* Your assignment
How many lines in the records below contain the word "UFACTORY"? State that number and nothing more.

####################

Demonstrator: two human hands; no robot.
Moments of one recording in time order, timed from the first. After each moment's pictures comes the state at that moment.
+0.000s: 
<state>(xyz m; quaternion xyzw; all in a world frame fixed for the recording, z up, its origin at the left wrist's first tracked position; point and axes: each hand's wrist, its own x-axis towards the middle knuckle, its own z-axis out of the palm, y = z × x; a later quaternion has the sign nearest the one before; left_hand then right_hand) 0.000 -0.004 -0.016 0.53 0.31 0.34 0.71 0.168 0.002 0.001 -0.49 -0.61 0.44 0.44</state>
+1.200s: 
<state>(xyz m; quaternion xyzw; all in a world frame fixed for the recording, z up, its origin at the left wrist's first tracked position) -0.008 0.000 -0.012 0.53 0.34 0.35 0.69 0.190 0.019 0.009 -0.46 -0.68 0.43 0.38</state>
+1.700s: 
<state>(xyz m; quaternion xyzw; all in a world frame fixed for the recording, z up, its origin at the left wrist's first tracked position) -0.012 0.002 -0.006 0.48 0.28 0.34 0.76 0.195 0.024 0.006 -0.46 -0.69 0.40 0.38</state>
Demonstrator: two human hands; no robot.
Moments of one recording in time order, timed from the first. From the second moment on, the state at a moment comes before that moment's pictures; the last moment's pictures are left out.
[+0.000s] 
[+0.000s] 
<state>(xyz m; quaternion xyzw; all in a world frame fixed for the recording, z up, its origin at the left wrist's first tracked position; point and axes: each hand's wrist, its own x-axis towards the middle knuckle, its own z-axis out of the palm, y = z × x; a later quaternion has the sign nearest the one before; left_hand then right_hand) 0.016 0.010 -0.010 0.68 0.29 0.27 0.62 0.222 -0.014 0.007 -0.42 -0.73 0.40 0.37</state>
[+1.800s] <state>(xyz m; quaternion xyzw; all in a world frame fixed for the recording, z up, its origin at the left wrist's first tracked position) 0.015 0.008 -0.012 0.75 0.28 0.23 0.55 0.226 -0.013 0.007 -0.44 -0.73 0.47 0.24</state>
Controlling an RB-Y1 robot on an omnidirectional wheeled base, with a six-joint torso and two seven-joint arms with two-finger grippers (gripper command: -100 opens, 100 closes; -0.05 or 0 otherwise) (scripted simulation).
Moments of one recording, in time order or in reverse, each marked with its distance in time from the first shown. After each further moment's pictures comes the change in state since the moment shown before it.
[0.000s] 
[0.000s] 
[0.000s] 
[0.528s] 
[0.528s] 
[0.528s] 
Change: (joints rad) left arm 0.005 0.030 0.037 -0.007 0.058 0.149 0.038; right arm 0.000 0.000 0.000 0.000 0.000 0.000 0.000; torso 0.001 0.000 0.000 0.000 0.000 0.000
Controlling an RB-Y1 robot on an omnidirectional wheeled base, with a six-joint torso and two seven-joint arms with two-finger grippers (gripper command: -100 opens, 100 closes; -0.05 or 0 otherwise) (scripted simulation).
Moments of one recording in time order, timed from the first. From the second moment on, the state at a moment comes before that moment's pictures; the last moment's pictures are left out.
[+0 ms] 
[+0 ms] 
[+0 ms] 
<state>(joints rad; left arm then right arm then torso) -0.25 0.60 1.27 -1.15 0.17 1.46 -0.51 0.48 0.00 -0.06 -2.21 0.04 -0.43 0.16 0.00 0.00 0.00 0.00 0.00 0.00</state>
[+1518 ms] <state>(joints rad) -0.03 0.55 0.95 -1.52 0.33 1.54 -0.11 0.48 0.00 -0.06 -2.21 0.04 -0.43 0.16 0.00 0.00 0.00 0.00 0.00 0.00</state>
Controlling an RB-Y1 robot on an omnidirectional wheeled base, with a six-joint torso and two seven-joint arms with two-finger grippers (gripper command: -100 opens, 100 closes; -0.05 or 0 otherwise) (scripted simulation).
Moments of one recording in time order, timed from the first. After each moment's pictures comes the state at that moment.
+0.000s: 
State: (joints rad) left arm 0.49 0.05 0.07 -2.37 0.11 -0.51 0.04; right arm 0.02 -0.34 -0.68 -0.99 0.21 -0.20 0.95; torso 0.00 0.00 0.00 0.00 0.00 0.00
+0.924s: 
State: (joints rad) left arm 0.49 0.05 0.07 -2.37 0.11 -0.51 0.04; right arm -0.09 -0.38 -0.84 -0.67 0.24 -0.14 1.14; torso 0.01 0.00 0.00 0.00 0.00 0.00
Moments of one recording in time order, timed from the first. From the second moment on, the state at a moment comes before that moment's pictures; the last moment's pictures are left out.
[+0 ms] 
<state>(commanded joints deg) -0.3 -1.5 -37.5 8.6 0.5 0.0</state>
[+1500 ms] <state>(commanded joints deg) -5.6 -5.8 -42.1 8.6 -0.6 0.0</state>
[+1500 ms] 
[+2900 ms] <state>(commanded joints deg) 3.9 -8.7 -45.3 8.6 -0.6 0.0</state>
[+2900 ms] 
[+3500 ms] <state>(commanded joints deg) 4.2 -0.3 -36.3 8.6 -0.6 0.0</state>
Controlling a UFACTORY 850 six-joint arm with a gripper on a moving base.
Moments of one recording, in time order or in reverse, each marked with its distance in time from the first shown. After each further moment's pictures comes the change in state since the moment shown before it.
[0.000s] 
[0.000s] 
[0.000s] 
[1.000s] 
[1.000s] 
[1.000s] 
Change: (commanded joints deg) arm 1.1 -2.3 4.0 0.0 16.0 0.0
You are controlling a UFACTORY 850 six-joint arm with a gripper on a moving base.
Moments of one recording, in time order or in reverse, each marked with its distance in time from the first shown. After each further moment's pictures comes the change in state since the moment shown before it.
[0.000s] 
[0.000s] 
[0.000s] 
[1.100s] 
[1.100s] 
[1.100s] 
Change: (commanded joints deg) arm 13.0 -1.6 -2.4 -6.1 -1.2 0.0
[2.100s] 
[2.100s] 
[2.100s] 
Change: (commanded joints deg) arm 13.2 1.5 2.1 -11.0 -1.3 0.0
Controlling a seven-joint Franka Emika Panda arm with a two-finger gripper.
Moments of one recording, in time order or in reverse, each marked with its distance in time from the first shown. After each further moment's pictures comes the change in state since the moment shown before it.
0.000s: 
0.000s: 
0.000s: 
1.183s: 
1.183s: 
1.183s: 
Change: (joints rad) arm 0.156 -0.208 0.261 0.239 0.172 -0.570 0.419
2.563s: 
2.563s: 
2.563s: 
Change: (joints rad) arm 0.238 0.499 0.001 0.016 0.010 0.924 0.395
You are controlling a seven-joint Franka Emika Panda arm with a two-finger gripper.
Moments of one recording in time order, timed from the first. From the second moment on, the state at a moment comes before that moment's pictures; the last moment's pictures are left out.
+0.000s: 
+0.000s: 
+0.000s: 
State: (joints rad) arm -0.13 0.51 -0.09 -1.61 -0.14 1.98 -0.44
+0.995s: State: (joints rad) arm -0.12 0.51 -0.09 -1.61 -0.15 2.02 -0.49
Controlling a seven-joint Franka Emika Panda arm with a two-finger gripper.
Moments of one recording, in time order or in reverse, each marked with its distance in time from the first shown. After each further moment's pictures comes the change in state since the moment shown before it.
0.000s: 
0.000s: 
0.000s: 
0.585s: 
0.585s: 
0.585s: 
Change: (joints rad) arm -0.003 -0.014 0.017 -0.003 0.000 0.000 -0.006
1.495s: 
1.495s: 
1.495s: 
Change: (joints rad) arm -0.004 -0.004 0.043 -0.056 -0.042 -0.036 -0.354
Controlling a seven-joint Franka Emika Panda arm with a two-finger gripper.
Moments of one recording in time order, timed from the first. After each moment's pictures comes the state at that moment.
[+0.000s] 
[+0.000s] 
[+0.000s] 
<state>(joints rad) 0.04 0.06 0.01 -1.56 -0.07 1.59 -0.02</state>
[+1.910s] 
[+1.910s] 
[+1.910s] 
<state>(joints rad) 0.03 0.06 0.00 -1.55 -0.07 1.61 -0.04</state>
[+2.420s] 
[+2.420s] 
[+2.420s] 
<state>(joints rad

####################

* Task response
2